In other words, being a solarpunk is not just about solar. Neither is it Woodstock for the new millennium. The emphasis on solar reminds us of environmental interconnectedness. Human-nonhuman-sunlight-nightlight-mineral-oil-ocean-and-and-and. A solarpunk gives life back to words like intersectional and community.

Solarpunk grew to life online sometime in 2008 but became more widely recognized with the publication of Solarpunk: Histórias ecológicas e fantásticas em um mundo sustentável edited by Gerson Lodi-Ribeiro in 2012 and Adam Flynn’s “Notes toward a Solarpunk Manifesto” in 2014. Returning to the collective roots of cyberpunk, the first solarpunks gravitated to online spaces to build the lifestyle. A consistent interest in community, green spaces, and practical but pleasant art-nouveau design defined early solarpunk, though the community debated how these elements would be included in deserts or less hospitable climates. Foundationally, solarpunk rejected the dystopian hopelessness of speculative literature trending after 9/11. This rejection of dystopia did not mean embracing utopia, however. Rather, solarpunks aimed for something in the middle, such as the ambiguous utopias of Ursula K. Le Guin’s work. The goal of solarpunk was not to dream of perfect worlds but to strive for something sustainable in the Anthropocene.

Guidelines

We invite contributors from all disciplines, and we especially encourage and welcome submissions from diverse voices and under-represented populations, including, but not limited to, people of color, members of the LGBTQ+ community, those with disabilities, and the elderly.

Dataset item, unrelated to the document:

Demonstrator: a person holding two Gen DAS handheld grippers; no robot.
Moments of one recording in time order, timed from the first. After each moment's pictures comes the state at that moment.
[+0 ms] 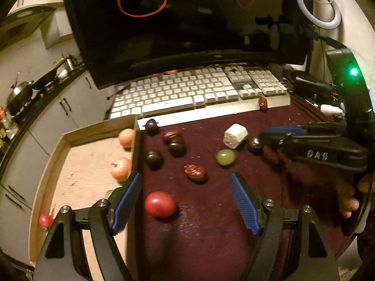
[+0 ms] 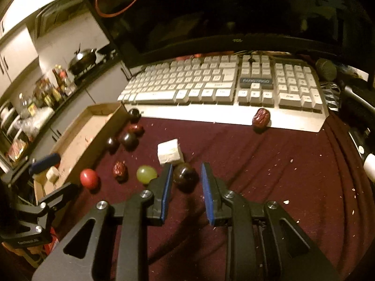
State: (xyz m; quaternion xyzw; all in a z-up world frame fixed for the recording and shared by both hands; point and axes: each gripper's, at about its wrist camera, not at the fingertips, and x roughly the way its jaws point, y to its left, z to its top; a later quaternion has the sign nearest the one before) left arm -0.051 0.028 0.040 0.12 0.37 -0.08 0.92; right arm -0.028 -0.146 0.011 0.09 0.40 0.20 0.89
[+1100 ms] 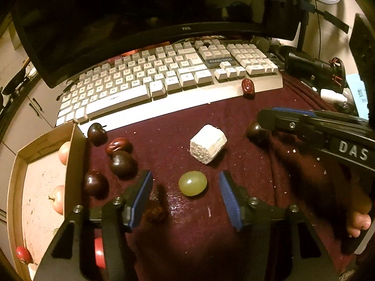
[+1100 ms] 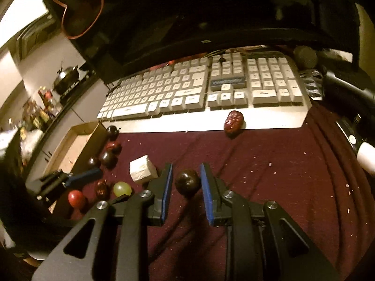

Authors of all walks of life should feel encouraged to send us work that engages with solarpunk in some way. We are looking for, but not limited to:

  • Short critical papers (preferably around 3,000 words but if it’s longer, we will still consider it)
  • Interviews/Talks
  • Scientific reports
  • Recipes
  • Blueprints
  • Maps
  • Sidebars/Short thoughts (150 words)
  • Illustrative explorations
  • Inventions
  • Designs
  • Thought experiments

As solarpunk is a growing area of creation and study, we will be accepting abstracts, queries, proposals, and complete submissions. If you have questions, please e-mail us. We will be accepting on a rolling basis, but final deadline for complete submissions is January 15th as the manuscript will be submitted on February 15th.

E-mail submissions and queries to solarpunkwagner[at]gmail.com

If applicable, please submit in MLA format.

For more information on solarpunk, please see our previous edited collection: Sunvault: Stories of Solarpunk & Eco-Speculation

A note on lack of payment: since we are posting this call for submissions on solarpunk and creative writing venues, we wanted to explain why we cannot offer pro rates like we did with our first book, Sunvault. Unfortunately, it’s not a great answer. Simply, the academic publishing system doesn’t work that way. In fact, sometimes it works the opposite, and paying authors can be seen to devalue the book (I know, that’s not a good reason). If your work is accepted, you will have an academic publication on your record. If that’s of interest to you, then we hope you will submit!

About Us: Phoebe Wagner is currently pursuing a PhD in English at University of Nevada: Reno while Brontë attempts to balance independent scholarship and creative writing.